African Economic Outlook
- Discipline: African studies, economy
- Language: English, French, Portuguese

Publication details
- History: 2002–2017
- Publisher: African Development Bank and OECD Development Centre (France)
- Frequency: Annual

Standard abbreviations
- ISO 4: Afr. Econ. Outlook

Indexing
- ISSN: 1995-3909 (print) 1999-1029 (web)
- LCCN: 2002242033
- OCLC no.: 49280667

Links
- Journal homepage;

= African Economic Outlook =

African Economic Outlook was an annual reference book-journal which focused on the economics of most African countries. It reviewed the recent economic situation and predicted the short-term interrelated economic, social, and political evolution of all African economies.
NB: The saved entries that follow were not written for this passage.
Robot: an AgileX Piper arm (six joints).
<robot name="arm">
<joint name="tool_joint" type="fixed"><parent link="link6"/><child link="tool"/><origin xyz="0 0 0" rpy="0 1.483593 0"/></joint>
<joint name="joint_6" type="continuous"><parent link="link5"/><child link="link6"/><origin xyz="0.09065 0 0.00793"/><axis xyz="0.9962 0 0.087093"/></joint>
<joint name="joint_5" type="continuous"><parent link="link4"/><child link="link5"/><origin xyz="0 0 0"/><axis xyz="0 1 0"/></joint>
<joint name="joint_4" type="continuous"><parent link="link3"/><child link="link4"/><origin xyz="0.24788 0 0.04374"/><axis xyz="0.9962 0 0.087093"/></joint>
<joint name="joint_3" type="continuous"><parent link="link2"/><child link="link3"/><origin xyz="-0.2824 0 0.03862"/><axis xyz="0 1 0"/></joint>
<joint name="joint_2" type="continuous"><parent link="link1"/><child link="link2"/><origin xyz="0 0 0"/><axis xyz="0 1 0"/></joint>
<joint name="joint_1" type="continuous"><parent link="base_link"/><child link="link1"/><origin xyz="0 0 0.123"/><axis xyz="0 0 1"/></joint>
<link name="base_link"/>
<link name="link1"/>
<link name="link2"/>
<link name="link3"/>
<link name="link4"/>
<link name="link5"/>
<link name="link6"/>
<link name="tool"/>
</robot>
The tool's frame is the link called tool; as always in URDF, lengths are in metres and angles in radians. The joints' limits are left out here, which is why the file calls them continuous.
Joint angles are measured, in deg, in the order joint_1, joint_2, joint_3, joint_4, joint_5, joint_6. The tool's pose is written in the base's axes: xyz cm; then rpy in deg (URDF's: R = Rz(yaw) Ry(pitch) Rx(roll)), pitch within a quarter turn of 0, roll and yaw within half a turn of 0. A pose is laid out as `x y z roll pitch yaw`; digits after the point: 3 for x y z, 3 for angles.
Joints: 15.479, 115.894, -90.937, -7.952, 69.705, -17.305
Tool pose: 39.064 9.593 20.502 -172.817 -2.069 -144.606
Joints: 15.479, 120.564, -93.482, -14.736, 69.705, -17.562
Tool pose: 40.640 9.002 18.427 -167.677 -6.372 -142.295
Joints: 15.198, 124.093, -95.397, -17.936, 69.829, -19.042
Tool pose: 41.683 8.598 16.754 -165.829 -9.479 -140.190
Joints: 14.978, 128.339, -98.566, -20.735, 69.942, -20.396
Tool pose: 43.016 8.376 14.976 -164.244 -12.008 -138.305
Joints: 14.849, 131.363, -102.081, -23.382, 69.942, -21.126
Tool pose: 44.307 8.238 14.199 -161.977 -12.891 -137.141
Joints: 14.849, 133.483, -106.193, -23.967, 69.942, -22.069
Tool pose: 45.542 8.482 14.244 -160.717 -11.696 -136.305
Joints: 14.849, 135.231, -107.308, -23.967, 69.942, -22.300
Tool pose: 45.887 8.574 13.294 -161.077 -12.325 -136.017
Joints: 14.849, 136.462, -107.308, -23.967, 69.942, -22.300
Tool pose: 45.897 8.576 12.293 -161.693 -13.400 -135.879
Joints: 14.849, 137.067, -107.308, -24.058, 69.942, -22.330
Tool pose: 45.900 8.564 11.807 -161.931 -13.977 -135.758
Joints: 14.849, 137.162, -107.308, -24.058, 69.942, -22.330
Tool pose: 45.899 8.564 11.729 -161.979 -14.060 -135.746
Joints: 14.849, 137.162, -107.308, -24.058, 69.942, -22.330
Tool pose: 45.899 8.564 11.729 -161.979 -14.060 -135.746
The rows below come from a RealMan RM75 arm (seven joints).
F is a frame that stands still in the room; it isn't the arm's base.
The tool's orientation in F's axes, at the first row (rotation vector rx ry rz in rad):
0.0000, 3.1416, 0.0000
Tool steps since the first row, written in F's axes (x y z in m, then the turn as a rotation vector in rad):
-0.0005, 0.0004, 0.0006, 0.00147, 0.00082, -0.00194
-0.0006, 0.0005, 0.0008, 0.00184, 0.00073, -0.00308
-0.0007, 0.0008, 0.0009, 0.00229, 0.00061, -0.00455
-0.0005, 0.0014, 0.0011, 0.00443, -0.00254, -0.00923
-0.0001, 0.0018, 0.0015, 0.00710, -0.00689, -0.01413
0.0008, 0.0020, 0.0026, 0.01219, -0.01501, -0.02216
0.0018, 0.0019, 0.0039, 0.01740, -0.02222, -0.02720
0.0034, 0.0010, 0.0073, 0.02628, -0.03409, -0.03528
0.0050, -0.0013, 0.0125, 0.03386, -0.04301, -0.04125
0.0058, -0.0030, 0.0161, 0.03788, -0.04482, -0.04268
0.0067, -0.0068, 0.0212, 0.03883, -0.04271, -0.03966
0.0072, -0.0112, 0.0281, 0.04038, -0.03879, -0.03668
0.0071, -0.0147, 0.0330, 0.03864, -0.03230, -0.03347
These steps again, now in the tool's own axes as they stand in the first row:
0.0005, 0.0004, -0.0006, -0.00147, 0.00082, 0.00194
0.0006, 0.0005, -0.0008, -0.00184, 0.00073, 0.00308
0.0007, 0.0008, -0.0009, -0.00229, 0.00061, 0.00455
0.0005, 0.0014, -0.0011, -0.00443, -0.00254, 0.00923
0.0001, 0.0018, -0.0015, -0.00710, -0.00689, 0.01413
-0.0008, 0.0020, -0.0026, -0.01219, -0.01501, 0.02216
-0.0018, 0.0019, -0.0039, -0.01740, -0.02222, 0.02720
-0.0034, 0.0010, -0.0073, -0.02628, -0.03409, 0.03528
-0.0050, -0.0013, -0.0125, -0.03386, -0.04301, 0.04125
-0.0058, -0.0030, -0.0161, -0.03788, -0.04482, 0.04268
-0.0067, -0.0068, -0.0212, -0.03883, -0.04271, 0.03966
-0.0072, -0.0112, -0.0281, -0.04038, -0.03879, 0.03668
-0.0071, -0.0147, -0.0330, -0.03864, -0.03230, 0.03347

The report was published by the OECD Development Centre, the African Development Bank, the United Nations Development Programme and United Nations Economic Commission for Africa. It was established in 2002 and discontinued in 2017.

==Scope==
This annual publication covered economic policy, conditions, and outlook for most of the economies of Africa. It included macroeconomic forecasting for the current and the following year, combined with an analysis of its social and political context. Comparative synthesis of the prospects for African countries in the context of global economics is part of this periodical. Finally, a statistical appendix currently has 24 tables comparing economic and social variables across all the countries of Africa.

For example, topic coverage included the international environment, macroeconomic performances in Africa, structural changes, economic reforms, external financial flows to Africa, assessment of privatization policies, and reduction of poverty as a challenge for the future. Moreover, coverage includes governance, political issues, regional trade policies, and regional integration.